= EXERCISE DIRECTIONS =
Look through the data below for the line with "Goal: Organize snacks" and the line with "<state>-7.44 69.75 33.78", then transcribe exactly from the first through the second, leaving out all pictures.

Records from a data collection
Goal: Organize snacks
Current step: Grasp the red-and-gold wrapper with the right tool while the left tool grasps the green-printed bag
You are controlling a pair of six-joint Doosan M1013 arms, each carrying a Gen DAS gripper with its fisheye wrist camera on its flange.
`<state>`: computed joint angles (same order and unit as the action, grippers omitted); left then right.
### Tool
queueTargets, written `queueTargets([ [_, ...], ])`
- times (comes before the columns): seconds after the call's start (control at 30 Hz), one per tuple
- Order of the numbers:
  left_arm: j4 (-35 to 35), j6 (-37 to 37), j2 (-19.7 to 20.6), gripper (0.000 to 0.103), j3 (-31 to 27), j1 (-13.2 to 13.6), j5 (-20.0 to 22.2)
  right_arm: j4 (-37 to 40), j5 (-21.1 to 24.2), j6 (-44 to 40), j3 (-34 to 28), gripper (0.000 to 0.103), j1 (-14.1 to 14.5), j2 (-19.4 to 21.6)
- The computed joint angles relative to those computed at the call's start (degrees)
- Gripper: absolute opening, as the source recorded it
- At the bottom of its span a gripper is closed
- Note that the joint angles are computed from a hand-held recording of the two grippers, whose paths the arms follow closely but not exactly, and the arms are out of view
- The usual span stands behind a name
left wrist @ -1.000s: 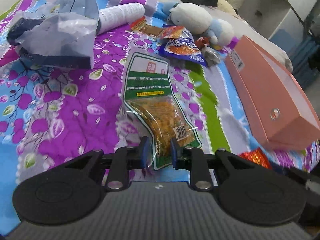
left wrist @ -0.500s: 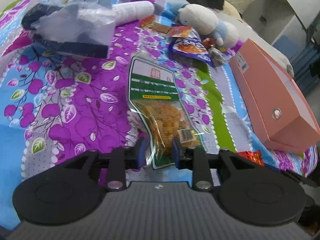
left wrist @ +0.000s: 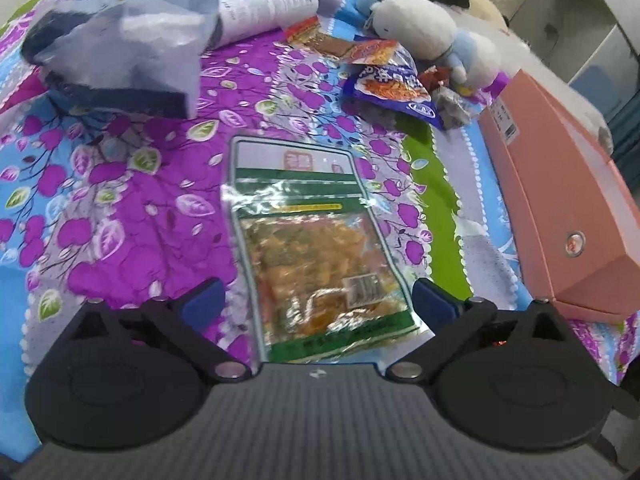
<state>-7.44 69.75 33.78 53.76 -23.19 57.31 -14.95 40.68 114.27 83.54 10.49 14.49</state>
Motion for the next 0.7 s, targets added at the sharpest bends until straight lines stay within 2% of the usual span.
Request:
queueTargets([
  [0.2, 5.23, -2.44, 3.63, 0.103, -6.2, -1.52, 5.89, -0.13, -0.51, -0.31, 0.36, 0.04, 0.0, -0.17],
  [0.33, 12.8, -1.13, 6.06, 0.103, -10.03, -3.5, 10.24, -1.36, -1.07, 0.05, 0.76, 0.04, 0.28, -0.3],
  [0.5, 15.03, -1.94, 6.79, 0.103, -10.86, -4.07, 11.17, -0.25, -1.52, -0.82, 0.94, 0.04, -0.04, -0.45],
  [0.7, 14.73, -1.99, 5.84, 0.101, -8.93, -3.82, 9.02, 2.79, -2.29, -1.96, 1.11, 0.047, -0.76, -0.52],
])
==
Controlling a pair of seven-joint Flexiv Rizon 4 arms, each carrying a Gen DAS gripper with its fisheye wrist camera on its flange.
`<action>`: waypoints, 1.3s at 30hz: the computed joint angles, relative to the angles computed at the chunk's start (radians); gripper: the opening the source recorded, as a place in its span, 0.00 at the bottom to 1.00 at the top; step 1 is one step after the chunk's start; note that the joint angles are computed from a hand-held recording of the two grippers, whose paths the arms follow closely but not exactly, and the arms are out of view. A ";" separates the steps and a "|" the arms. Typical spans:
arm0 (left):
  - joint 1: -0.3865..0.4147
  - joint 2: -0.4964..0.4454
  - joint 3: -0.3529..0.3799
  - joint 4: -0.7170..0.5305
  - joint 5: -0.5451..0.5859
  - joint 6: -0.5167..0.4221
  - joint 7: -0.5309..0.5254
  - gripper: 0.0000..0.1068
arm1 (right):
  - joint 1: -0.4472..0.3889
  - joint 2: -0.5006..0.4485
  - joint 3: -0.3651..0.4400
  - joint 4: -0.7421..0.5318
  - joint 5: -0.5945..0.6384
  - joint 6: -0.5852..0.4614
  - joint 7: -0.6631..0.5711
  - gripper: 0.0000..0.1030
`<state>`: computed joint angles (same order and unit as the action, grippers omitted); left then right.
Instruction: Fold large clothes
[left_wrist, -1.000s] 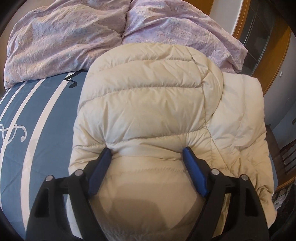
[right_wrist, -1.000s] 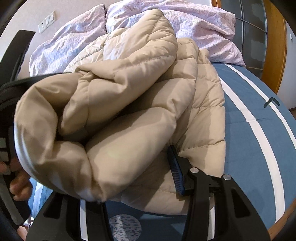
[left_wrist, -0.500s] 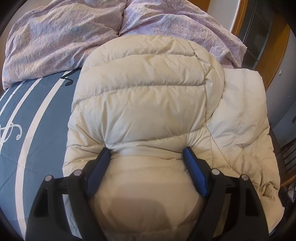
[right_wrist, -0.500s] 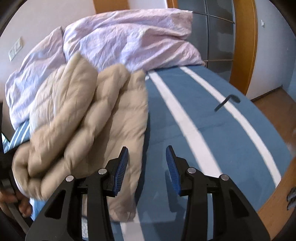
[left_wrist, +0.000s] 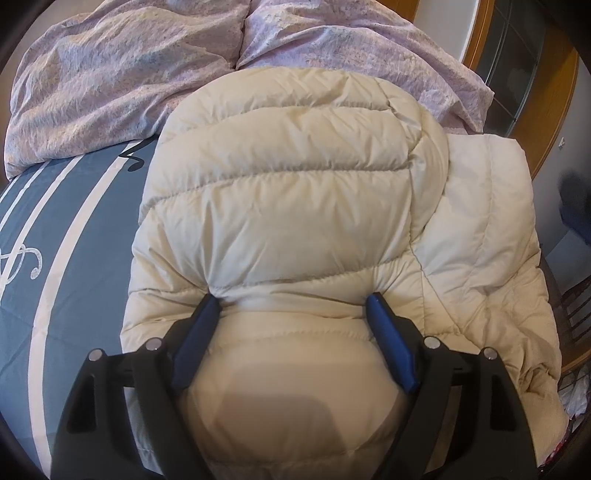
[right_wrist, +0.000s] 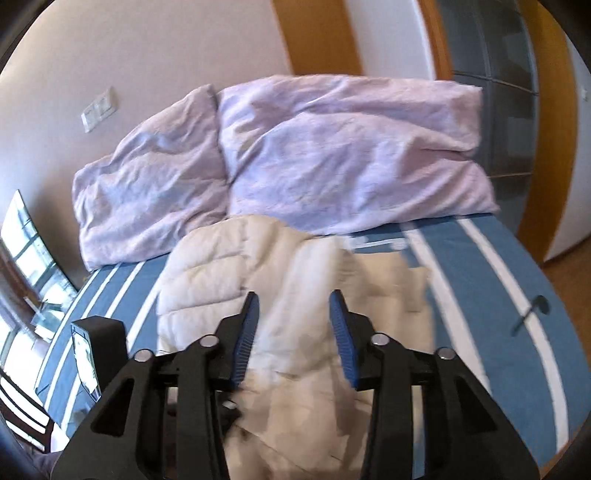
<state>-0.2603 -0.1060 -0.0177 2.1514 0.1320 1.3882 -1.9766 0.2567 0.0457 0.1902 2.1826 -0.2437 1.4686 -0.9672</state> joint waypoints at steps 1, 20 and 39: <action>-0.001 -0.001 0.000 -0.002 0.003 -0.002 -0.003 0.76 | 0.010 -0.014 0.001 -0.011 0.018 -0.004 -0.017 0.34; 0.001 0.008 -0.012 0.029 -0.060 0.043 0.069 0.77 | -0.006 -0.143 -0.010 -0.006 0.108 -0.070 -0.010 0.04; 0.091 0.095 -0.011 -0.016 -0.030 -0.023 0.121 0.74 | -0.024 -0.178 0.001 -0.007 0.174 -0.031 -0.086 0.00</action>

= OUTPUT OF THE TASK =
Goal: Organize snacks
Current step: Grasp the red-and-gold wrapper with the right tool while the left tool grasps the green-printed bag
You are controlling a pair of six-joint Doosan M1013 arms, each carrying a Gen DAS gripper with its fisheye wrist camera on its flange.
`<state>`: computed joint angles (same order and unit as the action, grippers omitted); left then right.
### Tool
queueTargets, written `queueTargets([ [_, ...], ])`
- times (comes before the columns): seconds after the call's start (control at 30 Hz), one per tuple
- Order of the numbers:
  left_arm: j4 (-35 to 35), j6 (-37 to 37), j2 (-19.7 to 20.6), gripper (0.000 to 0.103), j3 (-31 to 27), j1 (-13.2 to 13.6), j5 (-20.0 to 22.2)
  right_arm: j4 (-37 to 40), j5 (-21.1 to 24.2), j6 (-44 to 40), j3 (-34 to 28), gripper (0.000 to 0.103), j1 (-14.1 to 14.5), j2 (-19.4 to 21.6)
- The computed joint angles relative to those computed at the call's start (degrees)
- Gripper: absolute opening, as the source recorded it
- At the bottom of its span a gripper is closed
- Note that the joint angles are computed from a hand-held recording of the two grippers, whose paths the arms follow closely but not exactly, and the arms are out of view
- The usual span stands behind a name
left wrist @ -1.000s: 
left wrist @ -0.500s: 
left wrist @ +0.000s: 
<state>-7.44 69.75 33.78 53.76 -23.19 57.31 -14.95 40.68 114.27 83.54 10.49 14.49</state>

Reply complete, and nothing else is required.